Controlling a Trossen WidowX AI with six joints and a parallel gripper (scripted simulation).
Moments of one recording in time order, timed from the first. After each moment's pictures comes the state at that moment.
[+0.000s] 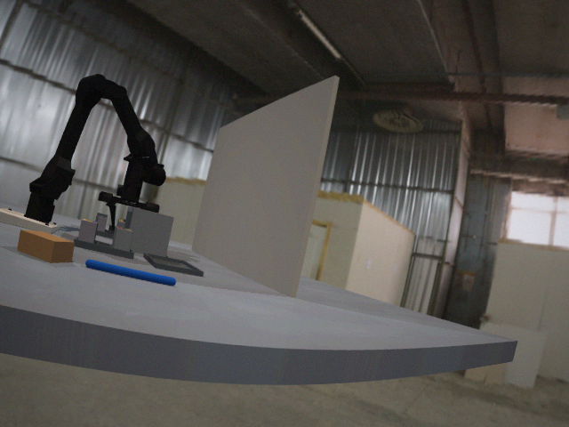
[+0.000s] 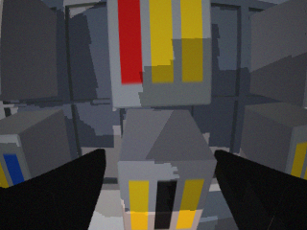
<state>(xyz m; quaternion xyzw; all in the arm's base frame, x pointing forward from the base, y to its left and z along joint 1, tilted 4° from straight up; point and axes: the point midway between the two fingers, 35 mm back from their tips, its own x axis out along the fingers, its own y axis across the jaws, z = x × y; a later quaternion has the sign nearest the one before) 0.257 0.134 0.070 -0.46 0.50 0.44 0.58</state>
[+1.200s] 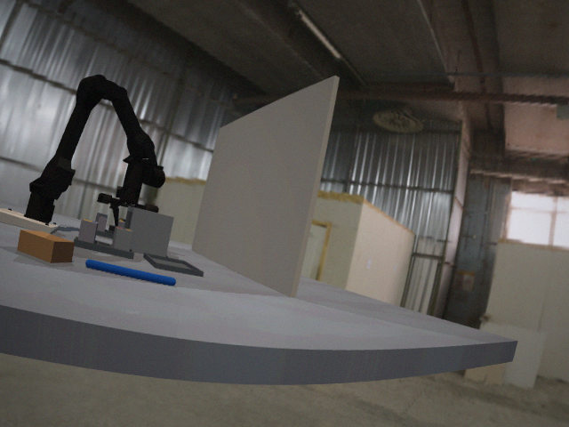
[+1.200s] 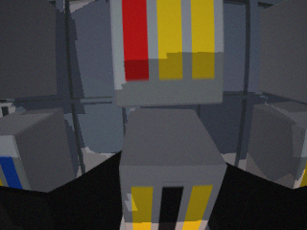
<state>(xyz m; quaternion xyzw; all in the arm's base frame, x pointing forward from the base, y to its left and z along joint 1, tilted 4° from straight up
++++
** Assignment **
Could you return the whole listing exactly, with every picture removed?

** Response box **
Controlling a Trossen WidowX AI with six joints and a parallel gripper (scripted simulation).
Moments of one recording in time order, timed from the first. After each moment's pictures comes the state at that moment.
[+0.000s] 
[+0.000s] 
<state>(xyz m; quaternion xyzw; all in the arm's base frame, x pointing forward from the base, y to its left and z along joint 1, tilted 4° from straight up; point and axes: the point midway between the two fingers, 35 mm back from their tips, its own x axis out along the fingers, its own y axis across the jaws, z = x × y; a later quaternion has the sign nearest the one before) 0.257 0.134 0.070 -0.46 0.50 0.44 0.58</state>
[+1.200s] 
[+1.200s] 
<state>(xyz m; quaternion xyzw; all in the arm's base frame, x pointing forward from the base, y to its left and z along joint 1, tilted 4° from straight up

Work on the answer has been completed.